Print, exactly as they stand, the lines below from the one that has "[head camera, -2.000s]" to the one that has "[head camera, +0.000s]", inclusive, leaving out the pictures.

[Source information]:
•••••

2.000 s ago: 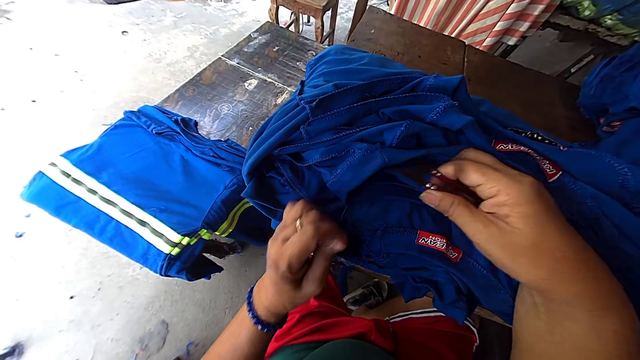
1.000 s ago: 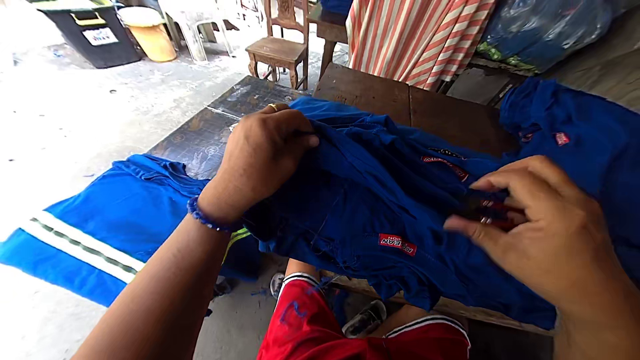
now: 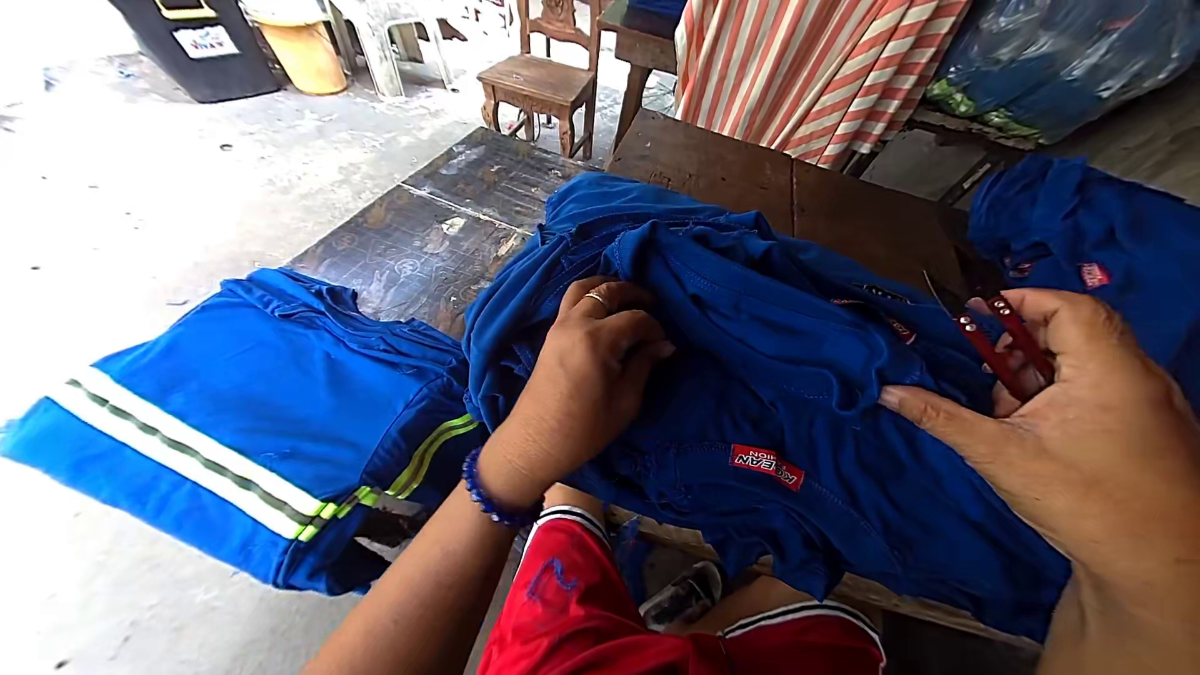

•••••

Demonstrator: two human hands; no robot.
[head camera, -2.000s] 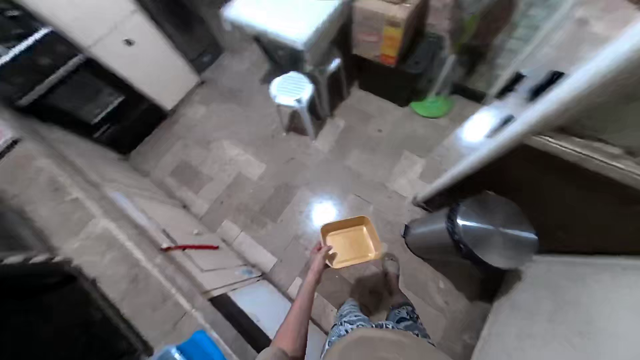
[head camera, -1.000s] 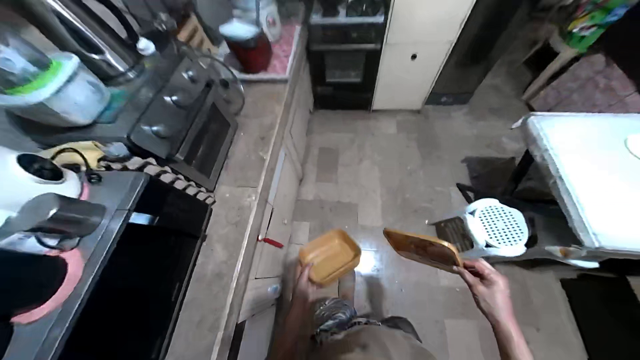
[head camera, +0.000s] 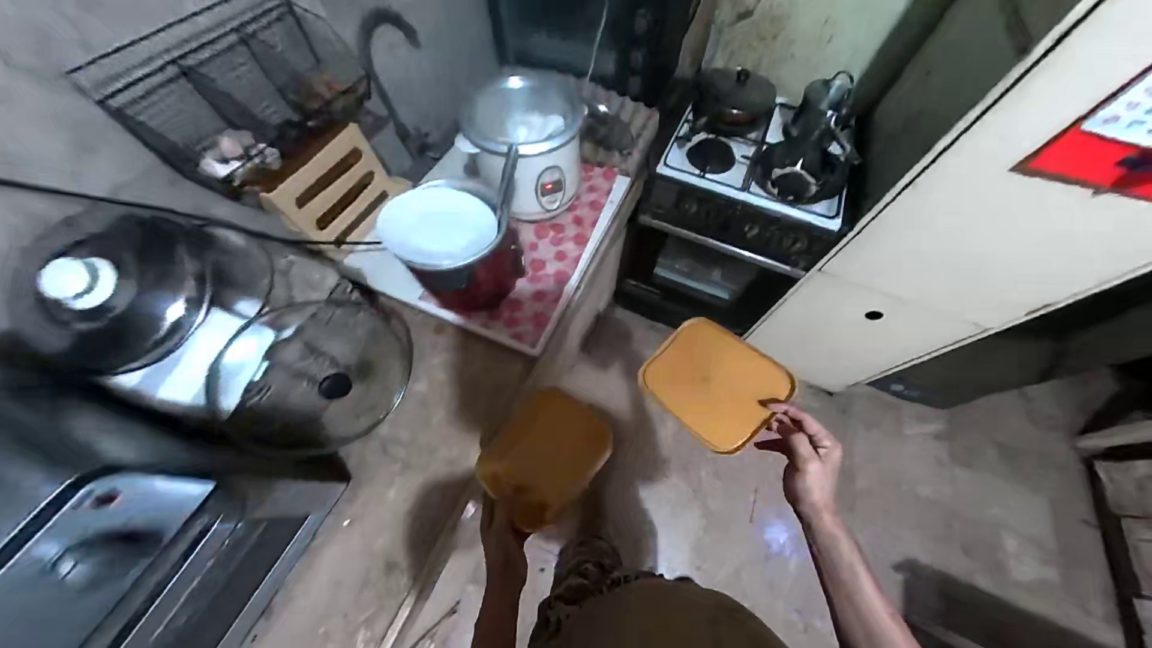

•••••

[Task output]:
[head camera, -2.000s] 
[head camera, -1.000s] 
[head camera, +0.000s] 

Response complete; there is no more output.